Timescale Modification of Speech

doi:10.1201/9781439864869-11

ABSTRACT

Timescale modification is the general term applied to various methods for altering the temporal structure of speech without altering other aspects of the signal such as its pitch or the voice quality of the speaker. Timescale modification can be applied globally to change the perceived speaking rate of an utterance by uniformly increasing or decreasing the durations of all the syllables in the utterance. It is also possible to apply timescale modification locally within an utterance to alter the duration of just a particular region of the utterance, say, to lengthen a single syllable.
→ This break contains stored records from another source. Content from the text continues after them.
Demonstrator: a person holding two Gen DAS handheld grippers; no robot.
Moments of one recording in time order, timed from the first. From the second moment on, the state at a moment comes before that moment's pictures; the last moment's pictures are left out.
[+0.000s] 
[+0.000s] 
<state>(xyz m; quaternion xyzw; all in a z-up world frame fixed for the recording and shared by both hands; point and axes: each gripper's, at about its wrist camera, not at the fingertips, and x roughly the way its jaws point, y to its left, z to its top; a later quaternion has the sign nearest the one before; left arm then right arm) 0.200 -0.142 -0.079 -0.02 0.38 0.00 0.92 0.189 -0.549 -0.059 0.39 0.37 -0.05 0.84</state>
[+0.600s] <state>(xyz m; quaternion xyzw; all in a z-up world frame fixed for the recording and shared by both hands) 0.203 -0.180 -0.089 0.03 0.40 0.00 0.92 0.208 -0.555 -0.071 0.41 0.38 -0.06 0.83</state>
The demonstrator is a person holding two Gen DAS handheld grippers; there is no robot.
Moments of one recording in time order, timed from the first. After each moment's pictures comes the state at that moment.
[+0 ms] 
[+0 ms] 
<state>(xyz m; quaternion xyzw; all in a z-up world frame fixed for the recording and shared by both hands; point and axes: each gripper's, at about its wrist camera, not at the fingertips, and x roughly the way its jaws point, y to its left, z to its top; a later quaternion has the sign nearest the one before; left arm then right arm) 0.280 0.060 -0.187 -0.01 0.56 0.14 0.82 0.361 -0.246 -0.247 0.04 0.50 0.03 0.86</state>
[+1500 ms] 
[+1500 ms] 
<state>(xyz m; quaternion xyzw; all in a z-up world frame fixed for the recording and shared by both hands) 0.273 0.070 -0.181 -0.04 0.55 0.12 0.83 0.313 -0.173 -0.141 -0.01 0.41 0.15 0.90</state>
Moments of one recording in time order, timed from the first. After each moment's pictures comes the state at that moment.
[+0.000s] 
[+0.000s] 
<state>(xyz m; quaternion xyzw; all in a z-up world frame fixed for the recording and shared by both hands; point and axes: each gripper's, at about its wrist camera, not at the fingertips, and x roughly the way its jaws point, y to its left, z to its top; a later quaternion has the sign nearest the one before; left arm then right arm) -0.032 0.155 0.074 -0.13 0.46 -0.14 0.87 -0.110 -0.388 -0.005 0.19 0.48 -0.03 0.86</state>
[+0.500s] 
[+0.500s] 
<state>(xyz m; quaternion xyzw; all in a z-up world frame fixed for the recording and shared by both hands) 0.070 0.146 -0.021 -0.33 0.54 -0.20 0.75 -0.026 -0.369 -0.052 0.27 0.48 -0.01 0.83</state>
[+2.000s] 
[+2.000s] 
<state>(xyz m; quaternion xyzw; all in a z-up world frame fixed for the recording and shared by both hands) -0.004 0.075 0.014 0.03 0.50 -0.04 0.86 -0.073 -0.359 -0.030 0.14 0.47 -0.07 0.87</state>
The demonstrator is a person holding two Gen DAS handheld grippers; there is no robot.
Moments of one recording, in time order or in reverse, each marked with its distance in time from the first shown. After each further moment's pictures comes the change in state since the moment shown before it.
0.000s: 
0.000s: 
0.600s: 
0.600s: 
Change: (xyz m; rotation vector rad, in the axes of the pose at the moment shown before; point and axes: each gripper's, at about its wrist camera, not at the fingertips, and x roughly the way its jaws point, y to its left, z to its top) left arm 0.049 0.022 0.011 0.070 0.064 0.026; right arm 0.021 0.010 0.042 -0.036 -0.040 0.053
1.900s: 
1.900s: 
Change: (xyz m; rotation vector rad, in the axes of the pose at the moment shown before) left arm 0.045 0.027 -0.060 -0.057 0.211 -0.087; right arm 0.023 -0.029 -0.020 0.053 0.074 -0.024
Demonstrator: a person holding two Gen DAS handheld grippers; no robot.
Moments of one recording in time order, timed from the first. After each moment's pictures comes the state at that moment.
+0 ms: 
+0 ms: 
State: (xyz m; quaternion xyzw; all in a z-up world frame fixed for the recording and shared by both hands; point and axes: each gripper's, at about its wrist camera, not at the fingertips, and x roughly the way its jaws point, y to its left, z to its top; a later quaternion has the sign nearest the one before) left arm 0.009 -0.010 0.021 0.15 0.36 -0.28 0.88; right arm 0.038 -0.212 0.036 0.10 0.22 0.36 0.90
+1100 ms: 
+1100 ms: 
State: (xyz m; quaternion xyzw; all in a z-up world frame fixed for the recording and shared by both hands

The two approaches can be combined to mimic the nonuniform duration/rate changes that talkers actually produce when speeding up or slowing down their speech (e.g., [1]). Several methods have been developed for timescale modification with low distortion. Griffin and Lim [3] presented a method based on recursively approximating the timescale modified speech in the spectral domain. This method worked quite well, but was also computationally very intensive and required substantial time to compute even a single modified sentence. More recently, Moulines and Charpentier [5] published the PSOLA [4] and related approaches which can be used to modify both the timescale and the pitch of utterances using computationally simple time domain operations. For more information about the PSOLA algorithm, see my article “Pitch Modification of Speech Using PSOLA” (page 187). The timescale modification algorithm presented in this article exploits the temporal structure of the speech signal in a way that is quite similar to the PSOLA algorithm, but is simpler because, unlike PSOLA, it is not intended for pitch modification. Before reading 174either this article or the PSOLA article, the reader might find it helpful to review my article on general speech acoustics, “Introduction to Speech Acoustics” (page 159).